Written By: cahwyguy - Sat May 07, 2016 @ 12:54 pm PDT

userpic=cyborgOver lunch, let’s continue the clearing of the accumulated links. This collection of links all relates to technology in some way:

  • Safe Exchanges. Have you ever purchased something over Craigslist, but then been worried about meeting the other person in a safe place to exchange the items. If so, did you know that many cities have established safe exchange zones, where the exchanges can take place under a security camera in a public place.  You can find the safe exchange location near you by clicking here.
  • Google Keyboard Updates. Google is updating its Android keyboard again. For example, one of the most useful changes is a fine cursor control: just tap and hold on the space bar and you can slide the cursor to where you want it to go. Suggestions are also smarter, as you can touch and drag away one that you don’t like to the trash. This can cut down on those typos that got saved into Google’s memory. There’s a one handed mode, and a 9-key layout for entering numbers.
  • Extending Gmail. Another Google related article: 5 Chrome extensions that enhance Gmail.

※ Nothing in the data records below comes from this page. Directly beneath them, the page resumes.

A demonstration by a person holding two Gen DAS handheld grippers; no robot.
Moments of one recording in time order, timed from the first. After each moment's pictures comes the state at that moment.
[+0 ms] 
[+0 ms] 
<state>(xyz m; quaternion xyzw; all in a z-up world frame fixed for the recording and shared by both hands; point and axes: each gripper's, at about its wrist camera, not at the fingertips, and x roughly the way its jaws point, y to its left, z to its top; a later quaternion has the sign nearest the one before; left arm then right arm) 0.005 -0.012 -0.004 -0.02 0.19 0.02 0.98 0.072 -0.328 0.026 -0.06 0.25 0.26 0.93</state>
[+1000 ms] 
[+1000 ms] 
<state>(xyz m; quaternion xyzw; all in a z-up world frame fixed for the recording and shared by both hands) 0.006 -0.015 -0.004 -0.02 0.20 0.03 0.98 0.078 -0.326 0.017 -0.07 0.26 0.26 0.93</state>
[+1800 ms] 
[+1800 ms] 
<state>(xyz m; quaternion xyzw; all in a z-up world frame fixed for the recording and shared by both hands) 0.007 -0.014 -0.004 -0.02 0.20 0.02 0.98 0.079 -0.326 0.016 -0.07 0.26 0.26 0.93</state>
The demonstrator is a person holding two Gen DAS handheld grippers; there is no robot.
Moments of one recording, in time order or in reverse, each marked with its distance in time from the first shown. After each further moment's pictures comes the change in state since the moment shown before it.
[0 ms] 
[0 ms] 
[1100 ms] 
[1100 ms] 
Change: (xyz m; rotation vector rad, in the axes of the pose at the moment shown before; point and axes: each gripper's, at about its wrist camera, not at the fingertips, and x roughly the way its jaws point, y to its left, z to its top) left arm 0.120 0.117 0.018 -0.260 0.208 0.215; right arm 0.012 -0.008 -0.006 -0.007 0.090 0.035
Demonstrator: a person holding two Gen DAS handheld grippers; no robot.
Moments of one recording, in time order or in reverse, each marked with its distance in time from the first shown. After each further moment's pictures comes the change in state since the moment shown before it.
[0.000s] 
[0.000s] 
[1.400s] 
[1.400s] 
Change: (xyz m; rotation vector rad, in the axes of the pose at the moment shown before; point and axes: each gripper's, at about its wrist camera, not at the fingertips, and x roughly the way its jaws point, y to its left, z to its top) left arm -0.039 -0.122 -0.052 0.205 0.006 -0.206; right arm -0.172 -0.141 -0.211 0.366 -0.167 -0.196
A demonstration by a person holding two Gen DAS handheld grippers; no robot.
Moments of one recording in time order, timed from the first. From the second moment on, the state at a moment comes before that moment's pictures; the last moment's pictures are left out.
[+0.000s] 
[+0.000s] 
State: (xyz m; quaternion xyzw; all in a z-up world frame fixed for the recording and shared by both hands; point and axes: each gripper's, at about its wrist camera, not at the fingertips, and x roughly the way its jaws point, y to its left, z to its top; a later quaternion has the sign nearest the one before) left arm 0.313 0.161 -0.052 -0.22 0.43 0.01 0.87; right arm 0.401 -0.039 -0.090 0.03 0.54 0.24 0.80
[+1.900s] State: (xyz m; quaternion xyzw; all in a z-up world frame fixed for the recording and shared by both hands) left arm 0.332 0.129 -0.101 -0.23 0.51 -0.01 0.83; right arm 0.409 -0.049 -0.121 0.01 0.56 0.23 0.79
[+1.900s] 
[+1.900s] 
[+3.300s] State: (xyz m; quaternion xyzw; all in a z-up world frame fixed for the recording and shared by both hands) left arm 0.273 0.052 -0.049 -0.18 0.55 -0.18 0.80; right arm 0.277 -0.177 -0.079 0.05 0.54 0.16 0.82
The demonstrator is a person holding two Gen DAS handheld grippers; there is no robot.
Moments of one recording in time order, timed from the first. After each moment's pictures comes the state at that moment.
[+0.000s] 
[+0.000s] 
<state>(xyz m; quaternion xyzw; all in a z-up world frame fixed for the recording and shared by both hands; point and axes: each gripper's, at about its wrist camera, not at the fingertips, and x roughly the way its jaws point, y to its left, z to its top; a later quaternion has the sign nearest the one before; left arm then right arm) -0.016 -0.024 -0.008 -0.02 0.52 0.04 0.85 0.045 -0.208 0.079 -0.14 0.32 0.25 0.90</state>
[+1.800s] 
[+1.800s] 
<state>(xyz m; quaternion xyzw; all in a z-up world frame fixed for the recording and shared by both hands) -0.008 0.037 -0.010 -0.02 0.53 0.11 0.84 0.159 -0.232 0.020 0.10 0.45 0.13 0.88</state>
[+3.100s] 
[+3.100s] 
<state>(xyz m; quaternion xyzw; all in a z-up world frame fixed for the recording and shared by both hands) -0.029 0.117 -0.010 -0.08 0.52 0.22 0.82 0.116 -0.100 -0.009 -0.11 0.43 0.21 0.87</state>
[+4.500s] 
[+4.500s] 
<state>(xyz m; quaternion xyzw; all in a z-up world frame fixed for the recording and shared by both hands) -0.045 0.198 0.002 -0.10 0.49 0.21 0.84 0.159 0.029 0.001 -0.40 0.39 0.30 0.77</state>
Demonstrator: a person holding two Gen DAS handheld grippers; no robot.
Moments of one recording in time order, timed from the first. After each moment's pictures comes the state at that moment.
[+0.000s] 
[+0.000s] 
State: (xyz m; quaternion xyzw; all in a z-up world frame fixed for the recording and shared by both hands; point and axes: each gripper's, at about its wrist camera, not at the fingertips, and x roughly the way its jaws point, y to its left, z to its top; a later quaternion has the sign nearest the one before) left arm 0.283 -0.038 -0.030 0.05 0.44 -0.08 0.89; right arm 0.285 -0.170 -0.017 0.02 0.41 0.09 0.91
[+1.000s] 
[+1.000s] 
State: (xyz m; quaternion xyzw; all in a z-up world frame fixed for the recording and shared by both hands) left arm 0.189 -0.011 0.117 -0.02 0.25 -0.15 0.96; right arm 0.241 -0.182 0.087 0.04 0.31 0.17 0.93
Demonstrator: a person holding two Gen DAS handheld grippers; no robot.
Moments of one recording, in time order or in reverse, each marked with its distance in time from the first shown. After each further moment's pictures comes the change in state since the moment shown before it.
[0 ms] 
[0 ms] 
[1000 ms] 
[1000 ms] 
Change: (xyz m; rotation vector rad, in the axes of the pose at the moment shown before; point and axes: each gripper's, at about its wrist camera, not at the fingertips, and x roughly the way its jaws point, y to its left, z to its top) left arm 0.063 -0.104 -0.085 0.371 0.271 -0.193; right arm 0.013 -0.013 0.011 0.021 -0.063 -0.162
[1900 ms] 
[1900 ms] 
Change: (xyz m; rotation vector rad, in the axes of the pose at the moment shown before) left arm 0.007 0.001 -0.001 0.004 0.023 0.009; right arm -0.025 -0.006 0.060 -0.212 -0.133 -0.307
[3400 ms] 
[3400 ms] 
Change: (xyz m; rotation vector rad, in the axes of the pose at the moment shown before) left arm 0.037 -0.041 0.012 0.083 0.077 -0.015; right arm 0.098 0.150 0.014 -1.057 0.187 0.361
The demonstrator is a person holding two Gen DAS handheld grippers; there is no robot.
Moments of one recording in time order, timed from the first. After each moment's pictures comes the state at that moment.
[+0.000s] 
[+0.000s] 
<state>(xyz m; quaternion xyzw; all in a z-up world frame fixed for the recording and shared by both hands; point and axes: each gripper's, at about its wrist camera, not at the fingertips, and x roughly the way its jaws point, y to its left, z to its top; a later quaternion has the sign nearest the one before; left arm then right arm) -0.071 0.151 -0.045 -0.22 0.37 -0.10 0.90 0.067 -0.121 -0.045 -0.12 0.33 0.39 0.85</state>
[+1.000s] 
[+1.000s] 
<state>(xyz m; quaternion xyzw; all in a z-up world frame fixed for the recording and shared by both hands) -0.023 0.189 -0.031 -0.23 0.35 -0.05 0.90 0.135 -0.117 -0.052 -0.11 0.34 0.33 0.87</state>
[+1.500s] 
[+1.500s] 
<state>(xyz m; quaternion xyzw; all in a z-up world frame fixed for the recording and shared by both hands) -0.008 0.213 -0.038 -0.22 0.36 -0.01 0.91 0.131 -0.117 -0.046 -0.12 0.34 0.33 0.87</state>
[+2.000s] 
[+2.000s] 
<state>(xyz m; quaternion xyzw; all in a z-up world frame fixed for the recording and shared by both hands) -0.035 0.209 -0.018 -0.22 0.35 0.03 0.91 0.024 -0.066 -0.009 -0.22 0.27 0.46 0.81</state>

  • Cables: Keep or Toss. Here’s a good explanation of all those cables you find around the house. I disagree a bit with his recommendations on what to keep or toss. For example, I’ll keep 30-pin Apple connection cables, but that’s simply because we have 3 iPod Classics in this house. I also would tend to keep VGA, but that’s simply because the ACSAC projectors use VGA. We also still tend to use RCA/Composite cables, but that’s because we haven’t gone to digital TVs.
  • Hacking Airplanes. The aviation industry is waking up to the need for cybersecurity. About damn time.
  • Ransomware. Ransomware is now the biggest cybersecurity threat. It certainly is a large worry for me, especially when I see a lot of disk activity or a file goes missing. Here are some good tips to stop ransomware in its tracks. I particularly like the advice to backup to an external drive that does not remain connected to your system. That’s what I’ve been doing of late.